What you need to do » The answer must be an exact copy of the lines from the top of the listing below through the line with "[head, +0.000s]", with no pictures.
*** Dataset entries Section Begins ***
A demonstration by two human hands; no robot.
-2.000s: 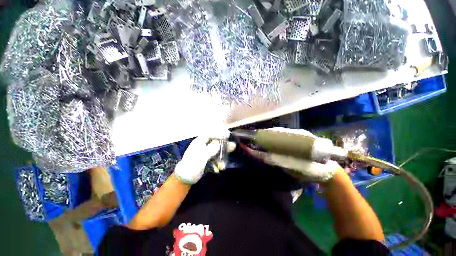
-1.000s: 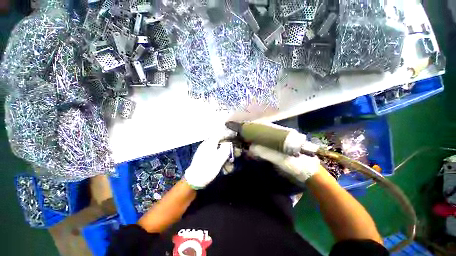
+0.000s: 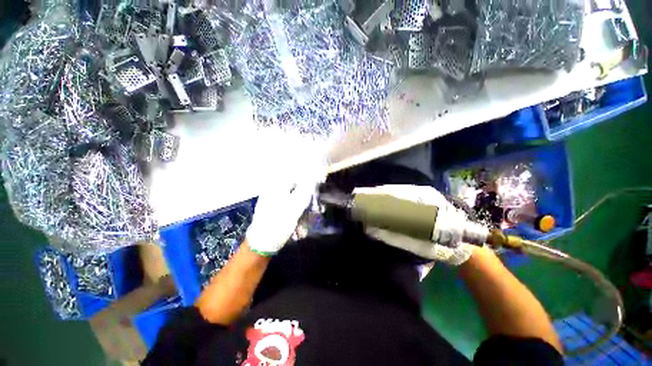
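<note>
My right hand (image 3: 415, 236), in a white glove, is closed around the olive-tan air tool (image 3: 397, 214), whose dark nose points left. My left hand (image 3: 280, 207), in a white glove with a green-edged cuff, is at the table's front edge just left of the nose. A small shiny metal part shows by its fingers, blurred and mostly hidden; I cannot tell how firmly it is held. A pile of thin silver pins (image 3: 307, 78) lies on the white table (image 3: 207, 161), with heaps of perforated metal brackets (image 3: 132, 75) behind it.
Bulging clear bags of pins lie at the left (image 3: 107, 189) and right (image 3: 525, 36). Below the table edge are a blue bin of metal parts (image 3: 171, 261) and a blue bin with an orange cap (image 3: 561, 186). A hose (image 3: 572, 264) curves from the tool's rear.
My left hand has moved up and left, over the table edge. The tool has moved down and right from where it was a second ago. The view has shifted slightly.
</note>
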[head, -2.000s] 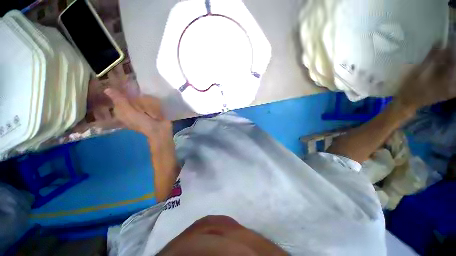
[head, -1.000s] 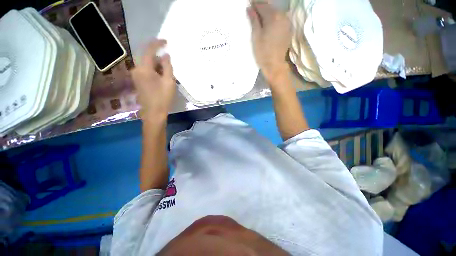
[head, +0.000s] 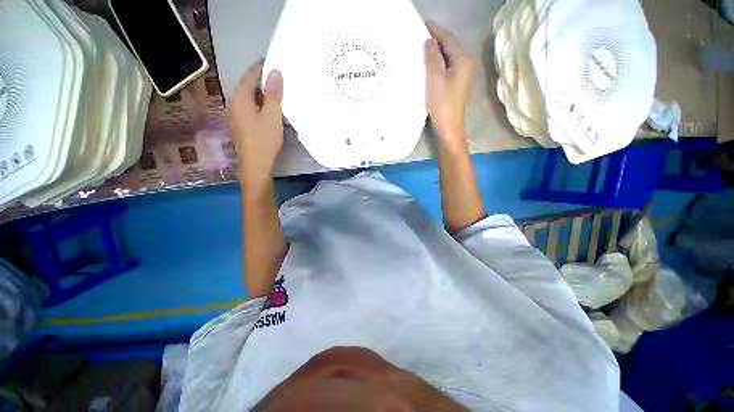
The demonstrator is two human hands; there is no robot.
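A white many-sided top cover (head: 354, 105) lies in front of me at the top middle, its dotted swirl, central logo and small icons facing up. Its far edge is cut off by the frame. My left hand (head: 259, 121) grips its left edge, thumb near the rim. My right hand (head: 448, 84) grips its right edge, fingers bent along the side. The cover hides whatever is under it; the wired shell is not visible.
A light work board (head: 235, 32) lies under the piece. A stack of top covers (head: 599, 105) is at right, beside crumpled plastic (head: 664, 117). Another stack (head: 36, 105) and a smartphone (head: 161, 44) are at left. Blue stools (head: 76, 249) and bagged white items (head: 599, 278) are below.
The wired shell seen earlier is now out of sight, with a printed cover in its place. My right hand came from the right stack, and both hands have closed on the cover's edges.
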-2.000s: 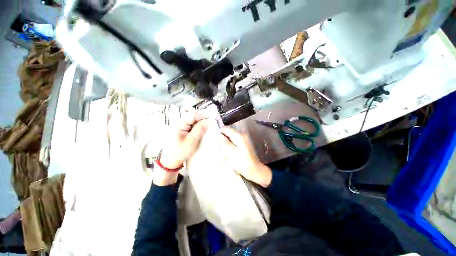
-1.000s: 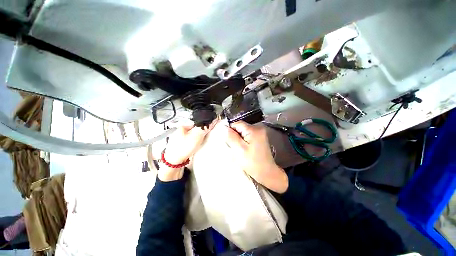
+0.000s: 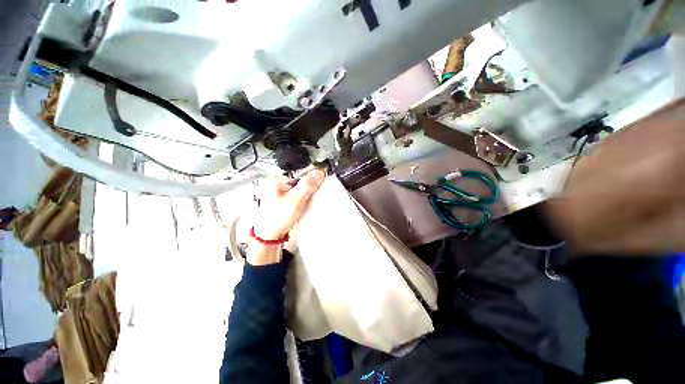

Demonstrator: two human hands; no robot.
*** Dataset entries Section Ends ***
Expected answer »
A demonstration by two human hands; no robot.
-2.000s: 
-1.000s: 
+0.000s: 
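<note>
My right hand (image 3: 415, 236), in a white glove, is closed around the olive-tan air tool (image 3: 397, 214), whose dark nose points left. My left hand (image 3: 280, 207), in a white glove with a green-edged cuff, is at the table's front edge just left of the nose. A small shiny metal part shows by its fingers, blurred and mostly hidden; I cannot tell how firmly it is held. A pile of thin silver pins (image 3: 307, 78) lies on the white table (image 3: 207, 161), with heaps of perforated metal brackets (image 3: 132, 75) behind it.
Bulging clear bags of pins lie at the left (image 3: 107, 189) and right (image 3: 525, 36). Below the table edge are a blue bin of metal parts (image 3: 171, 261) and a blue bin with an orange cap (image 3: 561, 186). A hose (image 3: 572, 264) curves from the tool's rear.
My left hand has moved up and left, over the table edge. The tool has moved down and right from where it was a second ago. The view has shifted slightly.
</note>
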[head, -2.000s] 
[head, -1.000s] 
[head, +0.000s] 

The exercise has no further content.